=== Begin Enclosure ===

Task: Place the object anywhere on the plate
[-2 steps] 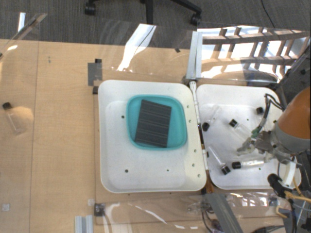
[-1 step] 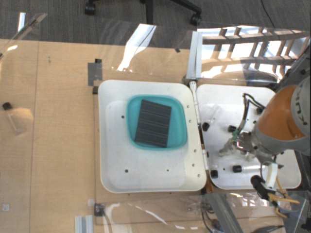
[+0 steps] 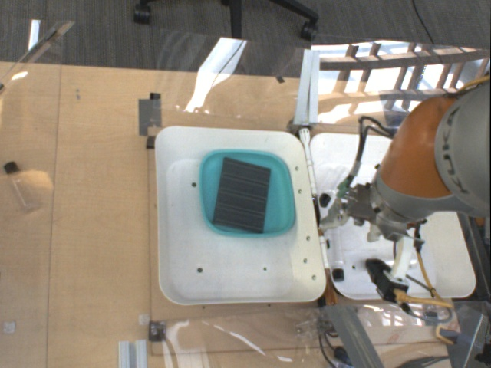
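The left white bin (image 3: 176, 274) holds a teal plate (image 3: 284, 198), and a dark ribbed rectangular block (image 3: 242, 195) lies on it. The arm's gripper (image 3: 360, 209) hangs over the right bin (image 3: 453, 278).

Single fixed camera above the bench (image 3: 77, 205), looking down at a slant, mid distance. Both white bins (image 3: 184, 274) in frame, floor strip along top, arm (image 3: 430, 159) enters from right.

I see bright, even light on the worktop (image 3: 92, 228). Glare streaks lie across its top edge and near the right bin (image 3: 453, 278), sunlit in slatted patches. The arm (image 3: 430, 152) looks soft and slightly blurred; the left bin (image 3: 176, 274) stays sharp, with faint shadows.
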`<state>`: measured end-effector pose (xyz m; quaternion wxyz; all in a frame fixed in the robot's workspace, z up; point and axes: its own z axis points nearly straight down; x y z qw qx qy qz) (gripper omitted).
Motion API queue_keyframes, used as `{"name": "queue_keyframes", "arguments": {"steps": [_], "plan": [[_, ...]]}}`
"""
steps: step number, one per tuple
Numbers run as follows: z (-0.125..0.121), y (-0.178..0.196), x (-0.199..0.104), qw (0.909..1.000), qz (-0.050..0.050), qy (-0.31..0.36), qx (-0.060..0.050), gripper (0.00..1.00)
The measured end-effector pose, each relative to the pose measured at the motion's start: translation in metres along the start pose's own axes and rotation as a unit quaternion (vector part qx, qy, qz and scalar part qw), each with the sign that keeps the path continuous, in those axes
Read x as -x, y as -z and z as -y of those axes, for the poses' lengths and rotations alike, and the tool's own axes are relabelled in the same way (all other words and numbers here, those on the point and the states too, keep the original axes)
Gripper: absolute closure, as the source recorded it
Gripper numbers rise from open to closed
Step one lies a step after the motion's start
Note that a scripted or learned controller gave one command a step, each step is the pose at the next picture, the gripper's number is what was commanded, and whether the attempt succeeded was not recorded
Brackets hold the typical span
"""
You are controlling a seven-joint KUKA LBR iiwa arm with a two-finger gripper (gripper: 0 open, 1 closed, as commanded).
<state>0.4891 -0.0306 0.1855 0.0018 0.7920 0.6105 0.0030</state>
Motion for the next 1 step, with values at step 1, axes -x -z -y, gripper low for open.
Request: {"name": "queue_keyframes", "arguments": {"steps": [1], "plan": [[-0.0162,-0.0276,0.0658,0.9997,0.001,0.025,-0.002,0.00]]}}
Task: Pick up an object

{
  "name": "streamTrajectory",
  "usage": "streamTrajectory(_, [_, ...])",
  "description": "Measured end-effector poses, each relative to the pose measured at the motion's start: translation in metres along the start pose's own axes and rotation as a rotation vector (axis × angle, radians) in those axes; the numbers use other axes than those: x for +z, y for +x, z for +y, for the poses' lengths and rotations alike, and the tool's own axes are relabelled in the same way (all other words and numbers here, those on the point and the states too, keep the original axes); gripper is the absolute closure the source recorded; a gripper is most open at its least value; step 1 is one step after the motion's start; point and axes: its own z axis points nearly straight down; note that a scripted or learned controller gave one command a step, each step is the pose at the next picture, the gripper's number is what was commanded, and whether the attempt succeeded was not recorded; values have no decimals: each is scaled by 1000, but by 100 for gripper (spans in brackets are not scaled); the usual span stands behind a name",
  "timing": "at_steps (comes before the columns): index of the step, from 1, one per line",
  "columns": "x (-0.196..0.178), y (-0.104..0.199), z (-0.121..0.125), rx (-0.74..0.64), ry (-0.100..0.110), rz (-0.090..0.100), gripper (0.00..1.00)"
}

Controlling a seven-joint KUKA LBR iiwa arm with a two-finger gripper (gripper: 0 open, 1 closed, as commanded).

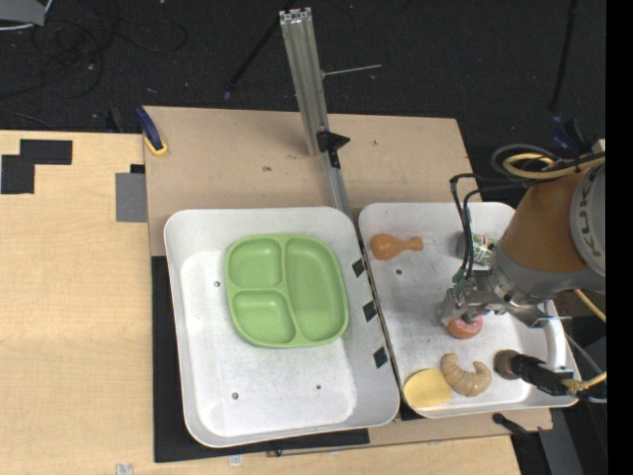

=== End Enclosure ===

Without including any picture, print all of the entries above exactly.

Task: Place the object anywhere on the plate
[-2 steps] 
[-1 step] 
[+0 steps] 
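The left white bin (image 3: 176, 274) holds a teal plate (image 3: 284, 198), and a dark ribbed rectangular block (image 3: 242, 195) lies on it. The arm's gripper (image 3: 360, 209) hangs over the right bin (image 3: 453, 278).

Single fixed camera above the bench (image 3: 77, 205), looking down at a slant, mid distance. Both white bins (image 3: 184, 274) in frame, floor strip along top, arm (image 3: 430, 159) enters from right.

I see bright, even light on the worktop (image 3: 92, 228). Glare streaks lie across its top edge and near the right bin (image 3: 453, 278), sunlit in slatted patches. The arm (image 3: 430, 152) looks soft and slightly blurred; the left bin (image 3: 176, 274) stays sharp, with faint shadows.
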`<state>`: measured end-effector pose (xyz m; quaternion wxyz; all in a frame fixed in the robot's workspace, z up; point and axes: its own z axis points nearly straight down; x y z qw qx qy qz) (gripper omitted).
Motion API queue_keyframes, used as `{"name": "queue_keyframes", "arguments": {"steps": [_], "plan": [[_, ...]]}}`
"""
steps: step number, one per tuple
Numbers run as follows: z (-0.125..0.121), y (-0.178..0.196), x (-0.199..0.104), qw (0.909..1.000), qz (-0.050..0.050), qy (-0.31..0.36), qx (-0.060..0.050), gripper (0.00..1.00)
The measured end-effector pose, each relative to the pose measured at the motion's start: translation in metres along the start pose's own axes and rotation as a unit quaternion (vector part qx, qy, qz and scalar part qw), each with the sign that keeps the path continuous, in those axes
Read x as -x, y as -z and z as -y of those axes, for the poses' lengths and rotations alike, and the tool's own axes are relabelled in the same way (all other words and numbers here, those on the point and the states too, keep the original axes)
Gripper: absolute closure, as the source recorded it
Gripper numbers rise from open to closed
Step one lies a step after the motion's start
Note that a scripted or learned controller gave one command a step, each step is the pose at the next picture, the gripper's number is what was commanded, and whether the attempt succeeded was not recorded
Brackets hold the typical span
"""
You are controlling a seven-joint KUKA LBR iiwa arm with a two-finger gripper (gripper: 0 open, 1 closed, as commanded).
<state>0.4891 -0.0306 0.1855 0.0018 0.7920 0.6105 0.0030</state>
Motion for the next 1 step, with values at step 1, axes -x -z -y, gripper low for open.
Request: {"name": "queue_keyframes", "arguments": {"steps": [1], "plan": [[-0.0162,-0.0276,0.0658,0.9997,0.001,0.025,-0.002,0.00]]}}
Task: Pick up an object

{
  "name": "streamTrajectory",
  "usage": "streamTrajectory(_, [_, ...])",
  "description": "Measured end-effector poses, each relative to the pose measured at the motion's start: translation in metres along the start pose's own axes and rotation as a rotation vector (axis × angle, radians) in those axes; the numbers use other axes than those: x for +z, y for +x, z for +y, for the poses' lengths and rotations alike, and the tool's own axes are relabelled in the same way (all other words and numbers here, those on the point and the states too, keep the original axes); gripper is the absolute closure the source recorded; a gripper is most open at its least value; step 1 is one step after the motion's start; point and axes: its own z axis points nearly straight down; note that a scripted or learned controller gave one command a step, each step is the pose at the next picture, the gripper's number is what was commanded, and whether the attempt succeeded was not recorded; values have no decimals: each is scaled by 1000, but by 100 for gripper (spans in brackets are not scaled); the usual span stands behind a name",
  "timing": "at_steps (comes before the columns): index of the step, from 1, one per line",
  "columns": "x (-0.196..0.178), y (-0.104..0.199), z (-0.121..0.125), rx (-0.74..0.64), ry (-0.100..0.110), rz (-0.090..0.100), gripper (0.00..1.00)"
}

Controlling a seven-joint KUKA LBR iiwa arm with a two-finger gripper (gripper: 0 open, 1 closed, as commanded).

That finishes the answer to the exercise.